Gençler umutsuz, gençler üretmekten ırak, fırsatını bulsa yurt dışında bir hayat kuracak. Neden bu ülkede üretmek için gayret yok. Peki, istesek üretecek bir şey yok mu? Var tabi ki... Çok şey üretebiliriz.
Z kuşağına sahiplenelim kaynak sağlayalım. Alfa kuşağına üretme sanatını miras bırakalım. Neden hiç bir sivil toplum çalışmasında bu gençleri üretme ata toprağı ve tohumunu toprakla buluşturmak amaçlı projeler üretmez? Gençlik elde telefon geyik muhabbeti içinde daha kaç yıl heba edecek ömrün en faydalı döneminde. Haydi, güzel, bilgili gençlik şikâyet etme, yap!
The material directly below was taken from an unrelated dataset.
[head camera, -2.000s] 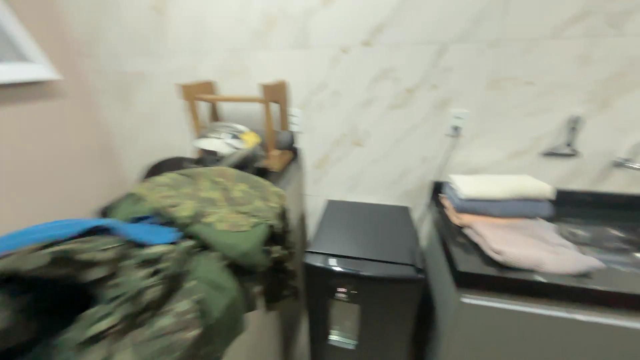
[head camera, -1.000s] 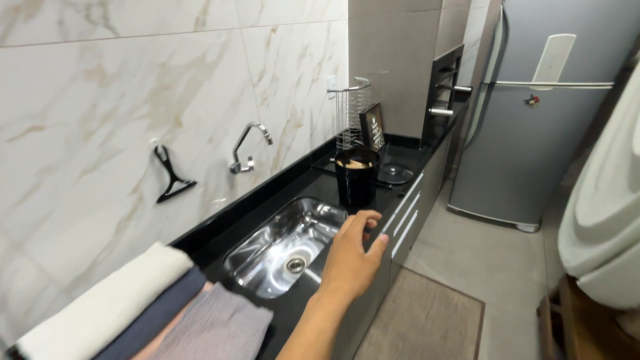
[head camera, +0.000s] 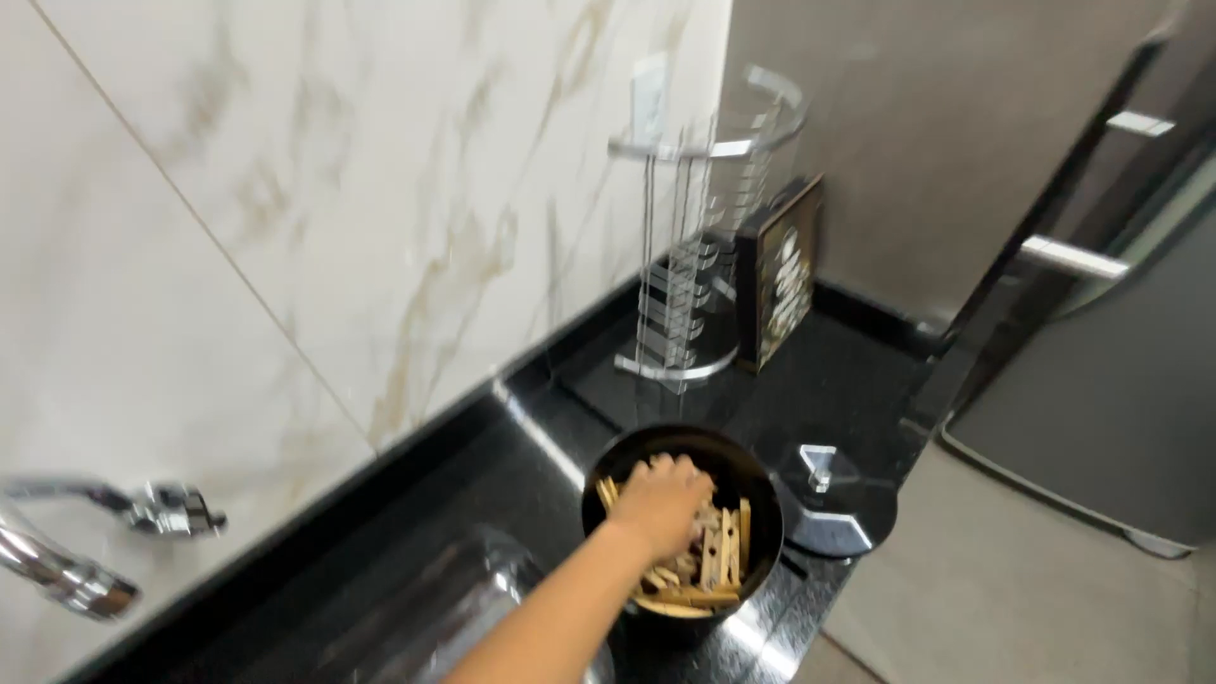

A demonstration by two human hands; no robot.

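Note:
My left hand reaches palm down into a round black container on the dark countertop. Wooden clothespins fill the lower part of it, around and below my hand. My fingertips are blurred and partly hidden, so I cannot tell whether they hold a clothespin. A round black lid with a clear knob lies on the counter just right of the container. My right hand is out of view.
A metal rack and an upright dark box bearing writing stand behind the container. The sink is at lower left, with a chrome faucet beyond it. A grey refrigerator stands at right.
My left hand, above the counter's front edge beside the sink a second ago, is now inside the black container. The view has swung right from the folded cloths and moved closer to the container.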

Şöyle yakın çevreme bakıyorum da ne kadar çok insan topraklarını terk edip şehirlere göç etmiş. Vahşi kapitalizm, bir işçinin kazancını evine yetişmeden tüketiyor. Bu kapitalizm herkesi nasıl sömürmekte görüyorsunuz. Bu da dünyada, zengini daha zengin olduğu ve fakirin daha da yoksullaştığı için acı çekiyor. Bu pandemi döneminde insanlar daha fazla boş zamanı oldu ve köyde, tarlalarda, bahçe ve bağlara da zaman harcadığını ve sosyal mecralarda keyifle paylaşıldığı görmekteyiz. Bu durumu fırsata çevirmeliyiz ve göçü tersine dönüştürebiliriz.
Bu arada her yıl bu ayda kutlanan
"Yerli Malları Haftası hepimize kutlu olsun."
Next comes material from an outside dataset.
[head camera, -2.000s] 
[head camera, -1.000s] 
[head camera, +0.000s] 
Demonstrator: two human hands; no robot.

Üretmeyen ülkeler her zaman yıkıma mahkûm, üreten ise ekonomisi güçlü, dışa bağımlı değildir.
"Üretici bir faaliyette olmayanlar, sadece fesat üretirler." (Lord Braugham)
Güzel ülkemiz Türkiye'nin sağlam bir temelde ekonomisi kurulması için Anadolu’da tarım ve hayvancılık güçlendirilmesi şart. Köyden çıkıp iş bulmak için kimsenin kente göç etmek zorunda kalmadığı ortam kurulduğu an güçlü ₺ mili paramız olacak işsizlik de yoksullukta biter.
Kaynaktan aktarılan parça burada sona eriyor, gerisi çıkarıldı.